Scales need not be there.
[1 mark]
(b) a statement involving the application of the Horizontal Line Test or equivalent A1
[1 mark]
(c) \(y = k\sqrt x \)
for either \(x = k\sqrt y \) or \(x = \frac{{{y^2}}}{{{k^2}}}\) A1
\({f^{ - 1}}(x) = \frac{{{x^2}}}{{{k^2}}}\) A1
\({\text{dom}}\left( {{f^{ - 1}}(x)} \right) = \left[ {0,\infty } \right[\) A1
[3 marks]
(d) \(\frac{{{x^2}}}{{{k^2}}} = k\sqrt x \,\,\,\,\,\)or equivalent method M1
\(k = \sqrt x \)
\(k = 2\) A1
[2 marks]
(e) (i) \(A = \int_a^b {({y_1} - {y_2}){\text{d}}x} \) (M1)

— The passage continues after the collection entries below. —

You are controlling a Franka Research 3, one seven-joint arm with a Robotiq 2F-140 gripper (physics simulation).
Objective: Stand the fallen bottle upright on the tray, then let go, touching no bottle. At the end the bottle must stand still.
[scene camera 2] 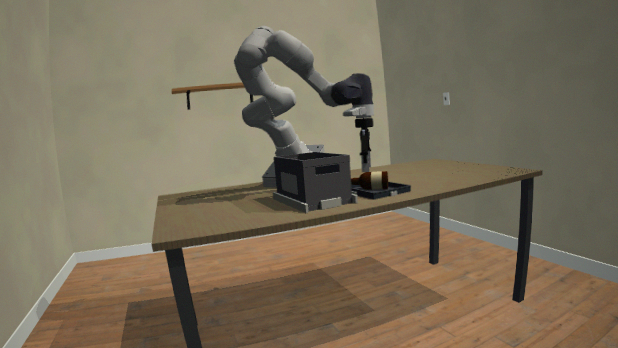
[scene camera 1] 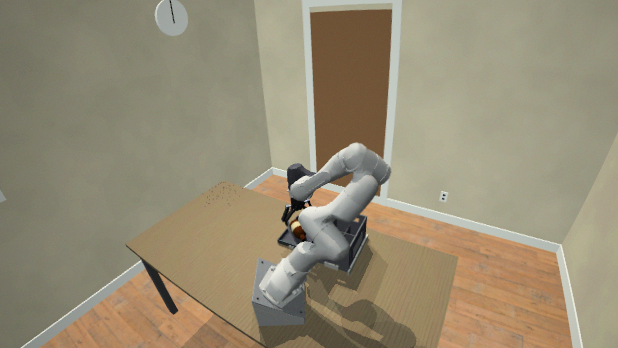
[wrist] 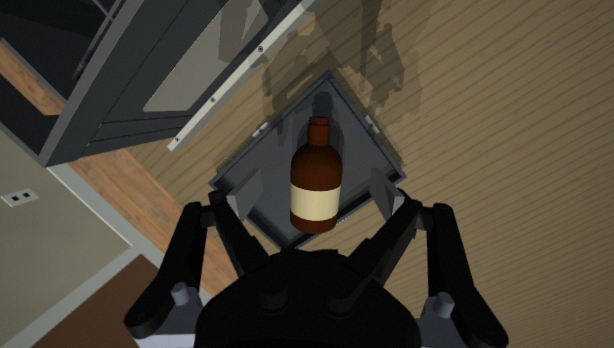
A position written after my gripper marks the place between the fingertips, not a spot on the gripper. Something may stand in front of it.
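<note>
There's a brown bottle [wrist: 316, 167] that I can see, and my own gripper [wrist: 314, 180] is showing as well.
</note>
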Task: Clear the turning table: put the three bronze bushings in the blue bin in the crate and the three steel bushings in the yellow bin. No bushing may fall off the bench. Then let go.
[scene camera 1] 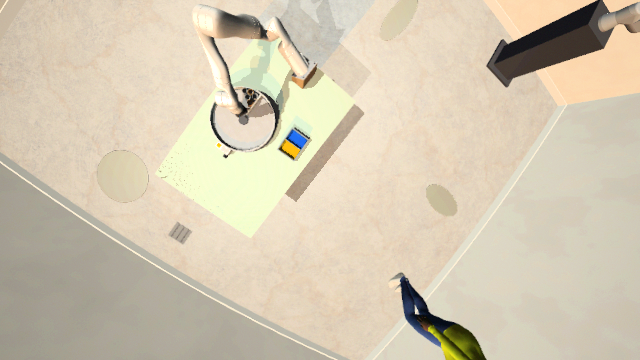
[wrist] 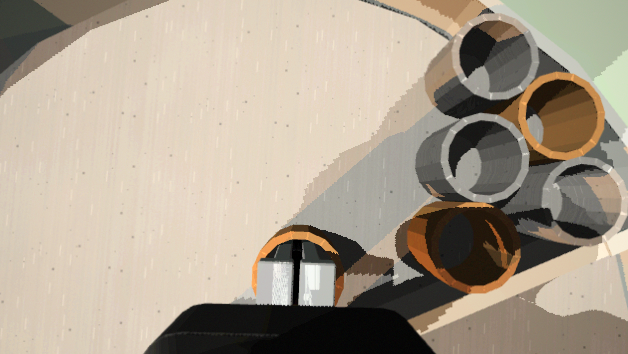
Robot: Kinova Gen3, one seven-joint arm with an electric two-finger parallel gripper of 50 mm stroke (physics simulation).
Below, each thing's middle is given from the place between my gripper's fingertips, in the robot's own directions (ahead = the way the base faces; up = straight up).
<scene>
The turning table (scene camera 1: 251, 132) is 6 cm ahead of my hand, 4 cm to the left of it and 2 cm below it.
</scene>
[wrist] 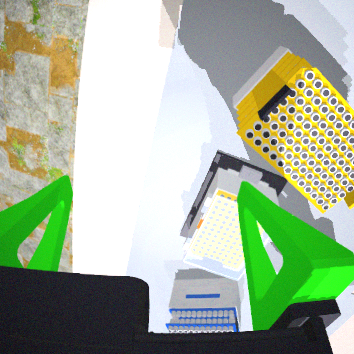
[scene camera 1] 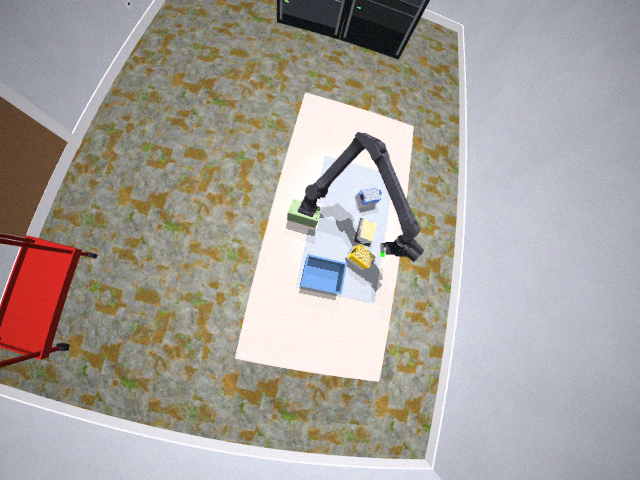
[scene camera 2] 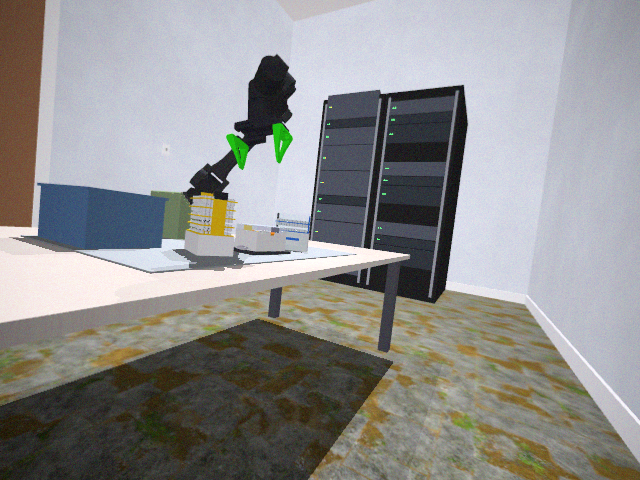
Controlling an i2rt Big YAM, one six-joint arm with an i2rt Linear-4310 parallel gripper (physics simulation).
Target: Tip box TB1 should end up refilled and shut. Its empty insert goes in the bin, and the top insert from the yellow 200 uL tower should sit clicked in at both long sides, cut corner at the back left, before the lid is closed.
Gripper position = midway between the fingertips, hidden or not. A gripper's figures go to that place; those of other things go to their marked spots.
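My gripper [wrist: 154, 186] is 0.15 m from the lens. I see a clear lid [wrist: 215, 246] that is 0.37 m from the lens, and a blue-and-white tip box [wrist: 201, 304] that is 0.50 m from the lens. The marked spots on the clear lid and the blue-and-white tip box are 0.16 m apart.
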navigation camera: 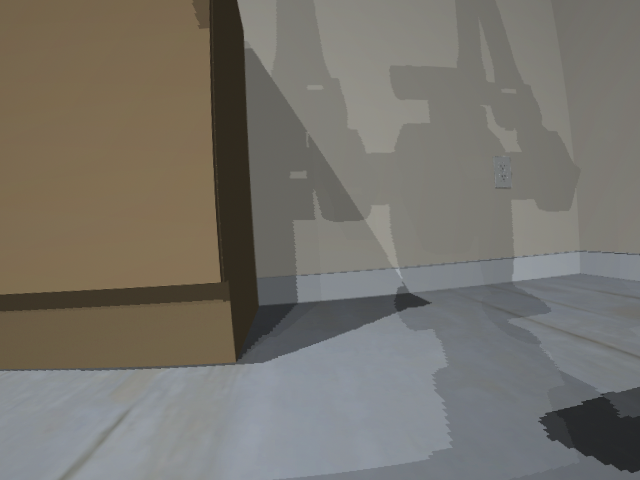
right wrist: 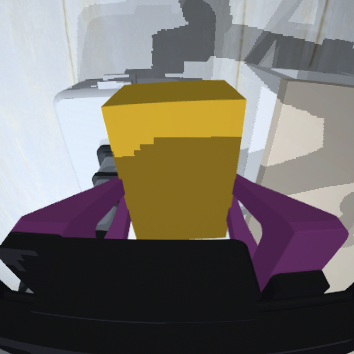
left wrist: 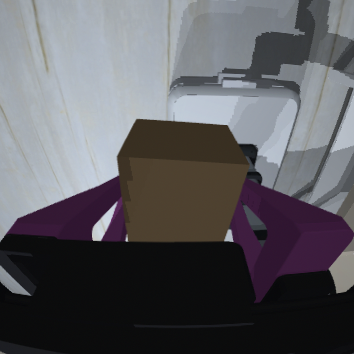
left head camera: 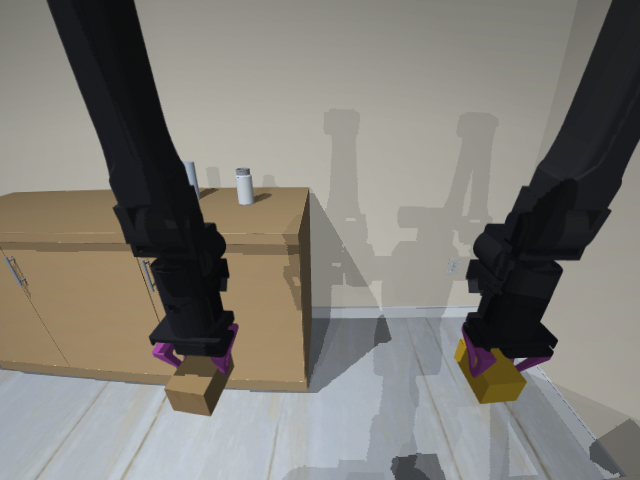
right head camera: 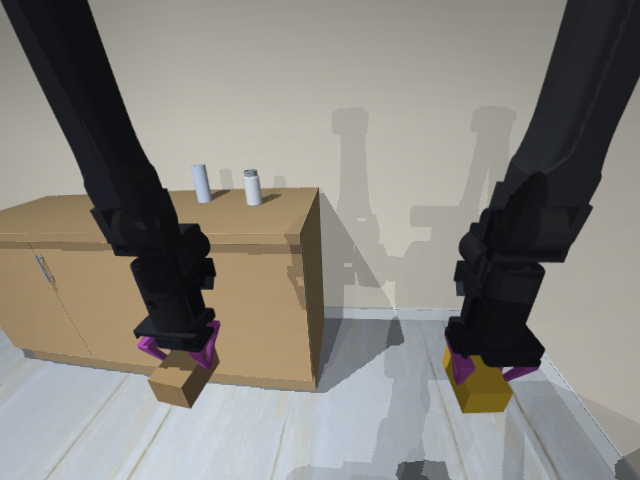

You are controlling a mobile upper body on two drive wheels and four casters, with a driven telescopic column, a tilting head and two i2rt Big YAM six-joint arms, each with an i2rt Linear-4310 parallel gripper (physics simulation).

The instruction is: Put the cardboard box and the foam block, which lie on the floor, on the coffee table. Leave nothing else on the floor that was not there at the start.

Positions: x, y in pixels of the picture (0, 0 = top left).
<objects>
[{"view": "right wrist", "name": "my right gripper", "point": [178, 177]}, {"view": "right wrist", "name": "beige coffee table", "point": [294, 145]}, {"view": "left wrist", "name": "my left gripper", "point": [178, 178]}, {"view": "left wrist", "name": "brown cardboard box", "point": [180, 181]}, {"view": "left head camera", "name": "my left gripper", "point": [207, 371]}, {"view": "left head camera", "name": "my right gripper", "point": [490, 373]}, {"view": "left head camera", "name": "brown cardboard box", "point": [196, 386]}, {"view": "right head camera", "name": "my left gripper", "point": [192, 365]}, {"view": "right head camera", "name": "my right gripper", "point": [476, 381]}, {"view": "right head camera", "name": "brown cardboard box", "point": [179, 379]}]
</objects>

\(A = \int_0^4 {\left( {2{x^{\frac{1}{2}}} - \frac{1}{4}{x^2}} \right){\text{d}}x} \) A1
\( = \left[ {\frac{4}{3}{x^{\frac{3}{2}}} - \frac{1}{{12}}{x^3}} \right]_0^4\) A1
\( = \frac{{16}}{3}\) A1
(ii) attempt to find either \(f'(x)\) or \(({f^{ - 1}})'(x)\) M1
\(f'(x) = \frac{1}{{\sqrt x }},{\text{ }}\left( {({f^{ - 1}})'(x) = \frac{x}{2}} \right)\) A1A1
\(\frac{1}{{\sqrt c }} = \frac{c}{2}\) M1
\(c = {2^{\frac{2}{3}}}\) A1
[9 marks]
Total [16 marks]
Examiners report
Many students could not sketch the function. There was confusion between the vertical and horizontal line test for one-to-one functions. A significant number of students gave long and inaccurate explanations for a one-to-one function. Finding the inverse was done very well by most students although the notation used was generally poor. The domain of the inverse was ignored by many or done incorrectly even if the sketch was correct. Many did not make the connections between the parts of the question. An example of this was the number of students who spent time finding the point of intersection in part e) even though it was given in d).